Prowling around the Port (Part Three)

I got another chance during the last week of December, 2022 to do a little more exploring along the Embarcadero, probably my favorite street in San Francisco. You can still experience a lot of the old-time atmosphere during the days when San Francisco was a larger port city than Oakland when you walk along the street. If you close your eyes, you can hear foghorns, trains passing, and the loud voices of the long-ago port workers. That’s probably because you can still hear foghorns during thick fog, the F Line streetcars are always rattling past, and there’s more people walking along the Embarcadero now than there ever was in the past, and they can be just as loud as the longshoremen unloading ships. The vintage pictures are from the San Francisco Public Linrary Archives. (Thumbnail images)

Pier 19 and the old Belt Line railroad tracks during the 1930s:

I know it was a convenient way to get to Downtown SF, Chinatown and North Beach, but what a blight the Embarcadero Freeway was on the landscape.

In case you ever wondered what people in front of the Viallancourt Fountain during the 1970s looked like, and who hasn’t?
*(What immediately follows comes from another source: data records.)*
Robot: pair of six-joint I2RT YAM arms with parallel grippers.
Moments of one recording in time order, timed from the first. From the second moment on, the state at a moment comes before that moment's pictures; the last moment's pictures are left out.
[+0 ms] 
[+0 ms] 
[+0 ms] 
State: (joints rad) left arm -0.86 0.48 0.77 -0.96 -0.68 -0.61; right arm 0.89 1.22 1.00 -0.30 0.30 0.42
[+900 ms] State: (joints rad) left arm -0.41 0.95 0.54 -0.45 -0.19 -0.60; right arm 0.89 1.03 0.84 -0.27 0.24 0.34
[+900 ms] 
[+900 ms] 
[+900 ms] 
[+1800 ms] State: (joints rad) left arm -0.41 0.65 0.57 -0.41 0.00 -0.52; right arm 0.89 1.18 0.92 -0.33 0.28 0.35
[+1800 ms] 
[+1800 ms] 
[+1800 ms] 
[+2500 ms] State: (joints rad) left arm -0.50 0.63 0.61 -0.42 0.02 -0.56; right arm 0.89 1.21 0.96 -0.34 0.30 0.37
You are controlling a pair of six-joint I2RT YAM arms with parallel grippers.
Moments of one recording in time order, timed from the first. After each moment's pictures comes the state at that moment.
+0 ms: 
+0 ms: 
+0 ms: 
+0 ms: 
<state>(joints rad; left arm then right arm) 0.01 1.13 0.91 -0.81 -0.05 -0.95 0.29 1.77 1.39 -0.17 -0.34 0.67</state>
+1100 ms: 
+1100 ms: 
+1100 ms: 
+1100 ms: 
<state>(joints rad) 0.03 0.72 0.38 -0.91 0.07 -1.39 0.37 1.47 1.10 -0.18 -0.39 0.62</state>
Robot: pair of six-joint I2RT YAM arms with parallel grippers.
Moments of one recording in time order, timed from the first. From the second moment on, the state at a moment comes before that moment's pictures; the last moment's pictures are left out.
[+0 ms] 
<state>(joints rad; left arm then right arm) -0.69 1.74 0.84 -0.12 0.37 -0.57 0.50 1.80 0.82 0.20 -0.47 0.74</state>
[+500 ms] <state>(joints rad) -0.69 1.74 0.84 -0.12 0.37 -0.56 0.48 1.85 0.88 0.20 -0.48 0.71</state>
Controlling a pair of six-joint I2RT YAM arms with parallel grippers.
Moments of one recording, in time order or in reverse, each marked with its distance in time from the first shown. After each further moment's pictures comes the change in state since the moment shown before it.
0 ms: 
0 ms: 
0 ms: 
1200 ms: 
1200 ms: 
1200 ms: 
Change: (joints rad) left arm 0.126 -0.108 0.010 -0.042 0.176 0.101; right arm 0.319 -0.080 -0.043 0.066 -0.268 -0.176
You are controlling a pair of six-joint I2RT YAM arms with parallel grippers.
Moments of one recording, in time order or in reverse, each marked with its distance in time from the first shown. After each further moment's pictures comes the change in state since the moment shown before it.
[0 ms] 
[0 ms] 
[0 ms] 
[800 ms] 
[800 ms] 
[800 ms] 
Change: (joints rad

The fountain gets a lot criticism for being ugly because it looks like the entrails of a giant cement robot, but I like it.

One block south of the Ferry Building during the 1950s: The Johnson’s Café and Naval Uniforms buildings are gone, but the Audiffred Building on the right is still around.

This old strip of buildings that ran from Market Street to Mission, between Steuart Street and the Embarcadero, was demolished during the 1960s.

100 Drumm Street, then, and where it would have been today. I know the area had to change, but you don’t see Americana, like in the old picture, much around San Francisco anymore.






3 thoughts on “Prowling around the Port (Part Three)

  • A few smaller fountains of the same style as that of the Viallancourt Fountain inhabited downtown San Jose, but I can not remember where they were. They were so similar that I would guess that they were designed by the same artist or artists. They might have been where San Carlos Street became a pedestrian mall through San Jose State University. It is odd how some of my generation remember them, but can not remember where they were. Like so many of the assets of San Jose, they did not last for long. I remember them prior to 1980, but not afterward. You know, although I did not like what they looked like, they were quite stylish, and would still be stylish if they were there now. It is saddening that so much gets eliminated because it gets old, but before it gets appealingly old. Victorian homes were new once, and many did not survive middle age. Well, I could rant on that for a while.
    I can sort of see why the people of San Francisco were concerned about the prominence of the Canary Island date palms. I do like them; but there are quite a few for San Francisco.

    • Interesting, Tony. I looked up information on the artist who designed the fountain, Amand Vaillancourt, who’s 93 and still around, but couldn’t get any info on whether he designed any other similar fountains in the Bay Area. Also, the Canary Island palm trees run from the baseball park where the Giants play to almost Fisherman’s Wharf. They’re certainly better to look at than monstrosities like the Embarcadero Freeway, but along the old shipping area north of the Ferry Building, they sometimes look out of place, to me.

      • Yes, I get it. I happen to be quite fond of those stately palms. However, to me, their ‘style’ in such abundance seems to be a bit non compliant with that part of San Francisco. I think that they would be more appealing if they were not quite so numerous.